**Work required:**
What are the lines, word for word, from the line with "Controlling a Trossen" up to and including the line with "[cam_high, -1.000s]" in the records below? Omit the pictures.

(Collected data)
>>>
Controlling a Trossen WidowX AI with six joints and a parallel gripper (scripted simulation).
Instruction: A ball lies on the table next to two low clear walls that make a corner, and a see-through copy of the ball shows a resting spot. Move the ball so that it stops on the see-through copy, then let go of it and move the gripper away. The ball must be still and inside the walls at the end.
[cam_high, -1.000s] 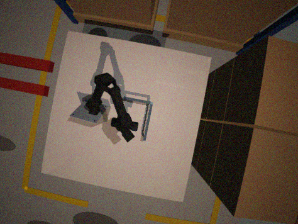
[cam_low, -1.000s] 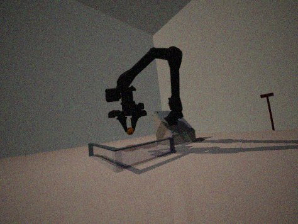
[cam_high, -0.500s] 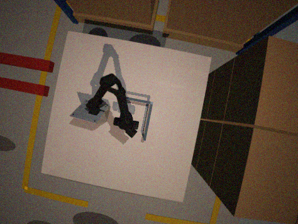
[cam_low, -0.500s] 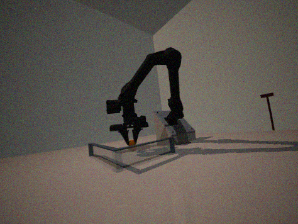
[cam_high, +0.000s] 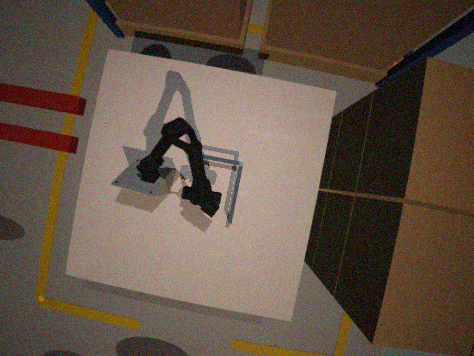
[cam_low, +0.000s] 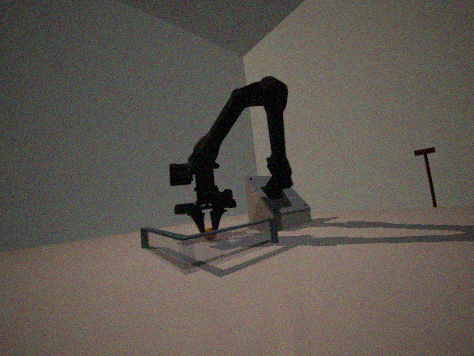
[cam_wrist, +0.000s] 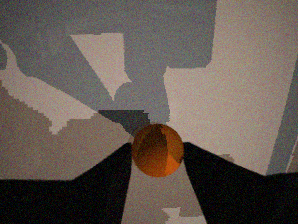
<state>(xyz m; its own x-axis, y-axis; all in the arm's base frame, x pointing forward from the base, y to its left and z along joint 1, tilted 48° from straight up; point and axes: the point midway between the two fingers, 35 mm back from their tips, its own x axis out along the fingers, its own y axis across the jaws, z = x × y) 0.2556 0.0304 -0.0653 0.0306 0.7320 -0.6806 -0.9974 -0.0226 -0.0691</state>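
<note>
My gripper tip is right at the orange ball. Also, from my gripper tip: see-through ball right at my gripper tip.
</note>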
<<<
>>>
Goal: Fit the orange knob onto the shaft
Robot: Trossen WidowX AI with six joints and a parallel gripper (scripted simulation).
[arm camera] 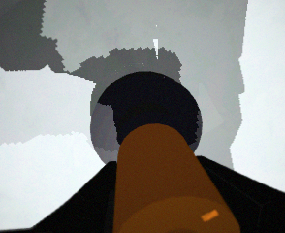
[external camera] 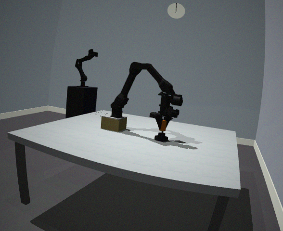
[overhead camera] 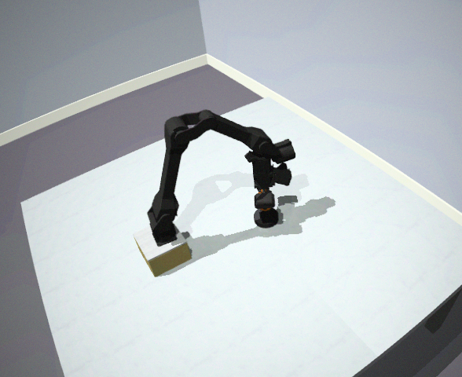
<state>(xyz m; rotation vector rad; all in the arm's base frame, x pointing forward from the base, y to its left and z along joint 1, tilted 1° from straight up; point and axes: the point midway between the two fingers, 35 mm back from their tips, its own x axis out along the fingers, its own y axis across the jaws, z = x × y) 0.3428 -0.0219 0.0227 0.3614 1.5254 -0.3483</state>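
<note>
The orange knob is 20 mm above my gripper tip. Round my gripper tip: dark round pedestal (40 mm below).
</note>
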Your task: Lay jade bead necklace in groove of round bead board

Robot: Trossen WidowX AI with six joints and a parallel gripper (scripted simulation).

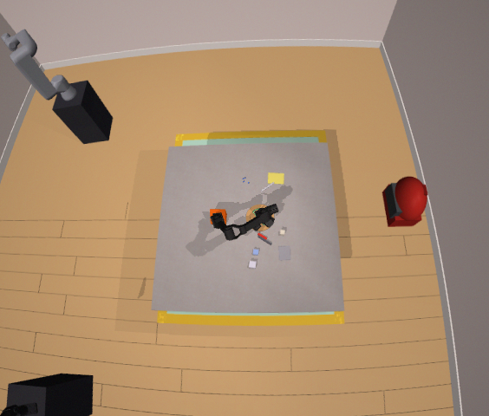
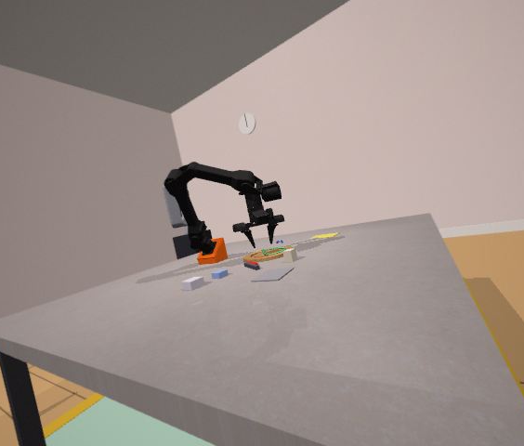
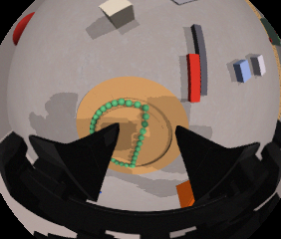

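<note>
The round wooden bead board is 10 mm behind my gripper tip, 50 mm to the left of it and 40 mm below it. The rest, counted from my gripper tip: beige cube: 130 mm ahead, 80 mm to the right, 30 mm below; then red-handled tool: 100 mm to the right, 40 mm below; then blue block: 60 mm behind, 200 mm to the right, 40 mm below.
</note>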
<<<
**Problem solution:**
Controlling a Trossen WidowX AI with six joints and a parallel gripper (scripted simulation).
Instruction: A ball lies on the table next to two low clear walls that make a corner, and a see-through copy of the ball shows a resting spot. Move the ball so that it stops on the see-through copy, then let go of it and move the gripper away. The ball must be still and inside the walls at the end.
[cam_high, -1.000s] 

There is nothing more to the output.